62. I will always remember that number; it was my score on the first exam I took in Graduate School—a class on Operating Systems taught by a professor who was let go later that year. Many factors attributed to my poor score. Some were my fault: I only briefly reviewed the material before the exam; my advisor at the time was encouraging me to focus on research and not on classes—it turns out that some advisers will give advice that is not in your best interest; and I was not interested in the material. Some were not my fault: The professor was an exceedingly poor instructor; several questions were ambiguous; and certain questions were a weird form of fill-in-the-blank that made answering them difficult unless you could infer the way the professor expected the question to be solved.
I was not tremendously upset by the score; while I have typically always done well on exams, I never cared about the results. After handing back the exams, he displayed the grade distribution. That was the point I became concerned; in a class of 30 students, 27 had a near perfect score. Two other students had scored around the same as me. Similar thoughts probably ran through their minds. Am I really that stupid? Am I in over my head?
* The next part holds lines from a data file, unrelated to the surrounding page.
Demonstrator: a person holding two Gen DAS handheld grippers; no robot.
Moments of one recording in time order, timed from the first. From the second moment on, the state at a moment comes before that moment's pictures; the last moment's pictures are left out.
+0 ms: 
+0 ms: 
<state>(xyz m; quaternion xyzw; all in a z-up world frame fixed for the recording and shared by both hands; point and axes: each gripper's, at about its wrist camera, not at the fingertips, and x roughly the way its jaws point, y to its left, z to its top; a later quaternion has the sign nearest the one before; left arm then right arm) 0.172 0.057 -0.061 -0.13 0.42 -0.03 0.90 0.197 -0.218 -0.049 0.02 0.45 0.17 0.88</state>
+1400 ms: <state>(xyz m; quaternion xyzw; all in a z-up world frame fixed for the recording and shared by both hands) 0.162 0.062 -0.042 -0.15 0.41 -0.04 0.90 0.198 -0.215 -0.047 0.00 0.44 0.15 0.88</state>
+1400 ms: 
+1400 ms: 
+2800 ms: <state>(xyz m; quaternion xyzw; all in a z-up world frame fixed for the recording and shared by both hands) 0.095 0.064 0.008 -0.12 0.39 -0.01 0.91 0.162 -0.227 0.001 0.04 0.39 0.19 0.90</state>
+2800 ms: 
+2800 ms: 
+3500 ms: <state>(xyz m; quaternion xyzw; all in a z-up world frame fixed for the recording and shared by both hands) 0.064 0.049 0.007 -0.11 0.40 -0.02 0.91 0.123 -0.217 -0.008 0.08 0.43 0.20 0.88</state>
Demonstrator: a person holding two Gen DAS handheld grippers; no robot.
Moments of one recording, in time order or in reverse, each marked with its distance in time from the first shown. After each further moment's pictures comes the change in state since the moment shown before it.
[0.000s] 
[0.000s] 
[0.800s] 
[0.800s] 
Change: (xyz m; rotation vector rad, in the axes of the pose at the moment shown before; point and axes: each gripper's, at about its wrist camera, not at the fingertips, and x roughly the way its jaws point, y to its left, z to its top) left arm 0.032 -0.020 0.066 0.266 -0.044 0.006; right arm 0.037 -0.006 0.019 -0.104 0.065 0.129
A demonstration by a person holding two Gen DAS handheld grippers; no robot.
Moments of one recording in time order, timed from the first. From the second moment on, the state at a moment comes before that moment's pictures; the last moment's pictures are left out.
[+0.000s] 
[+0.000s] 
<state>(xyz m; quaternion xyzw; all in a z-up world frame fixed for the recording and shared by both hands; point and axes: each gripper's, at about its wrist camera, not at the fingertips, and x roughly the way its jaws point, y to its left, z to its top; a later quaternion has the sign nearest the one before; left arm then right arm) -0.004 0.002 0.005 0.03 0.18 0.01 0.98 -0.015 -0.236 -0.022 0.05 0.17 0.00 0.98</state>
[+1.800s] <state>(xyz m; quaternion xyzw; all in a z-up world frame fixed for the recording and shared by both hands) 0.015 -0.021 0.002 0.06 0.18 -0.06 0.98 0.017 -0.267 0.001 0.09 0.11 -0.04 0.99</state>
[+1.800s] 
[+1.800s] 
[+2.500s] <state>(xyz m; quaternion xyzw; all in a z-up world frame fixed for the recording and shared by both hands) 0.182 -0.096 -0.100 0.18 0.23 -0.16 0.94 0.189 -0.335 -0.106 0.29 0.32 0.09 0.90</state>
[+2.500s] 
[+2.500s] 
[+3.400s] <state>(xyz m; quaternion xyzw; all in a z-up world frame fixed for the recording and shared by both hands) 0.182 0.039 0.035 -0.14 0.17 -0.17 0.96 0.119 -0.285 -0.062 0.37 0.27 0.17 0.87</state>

Returning back to the lab, visibly upset, my labmates wanted to know what was wrong. They were all several years my senior and I always looked to them for support and guidance during the early years of my PhD. When I showed them my exam, one of my labmates exclaimed, “Why didn’t you tell us you had an exam today?” He grabbed some papers from one of his files and dropped into my hands an exact duplicate of the exam I had taken. It was common knowledge among the older students that this professor always gave the same exam. Normally that information is handed down to newer students, but I had not previously discussed my classes with my labmates—mainly because the previously mentioned adviser had me convinced the classes were largely irrelevant.
Initially, I felt a wave of relief rush over me. Given an identical copy of the exam to prepare from, I could have easily scored a near perfect score too. This exam did not prove the other students were more intelligent than me—possibly more savvy, but not more intelligent. My next reaction was a mixture of anger and outrage. The other students were Cheating!
My labmates disagreed. During the exam, no one used anything other than the knowledge in their head. To prepare for the exam, no student had used anything the professor attempted to keep hidden or anything the professor explicitly stated should not be used. While it still felt wrong to me, I had to agree with the arguments presented by my labmates. In my mind it seemed like the exploitation of a loophole. Part of it was probably a cultural difference; the majority of the students were from abroad.
In the end, my initial anger against my classmates was probably misplaced. The situation was actually caused by the laziness and apathy of the professor. What little ability the exam had to measure a student’s knowledge was completely destroyed by allowing copies of those exams to exist in the wild. If the professor does not care about fairly assessing his students, why should the students?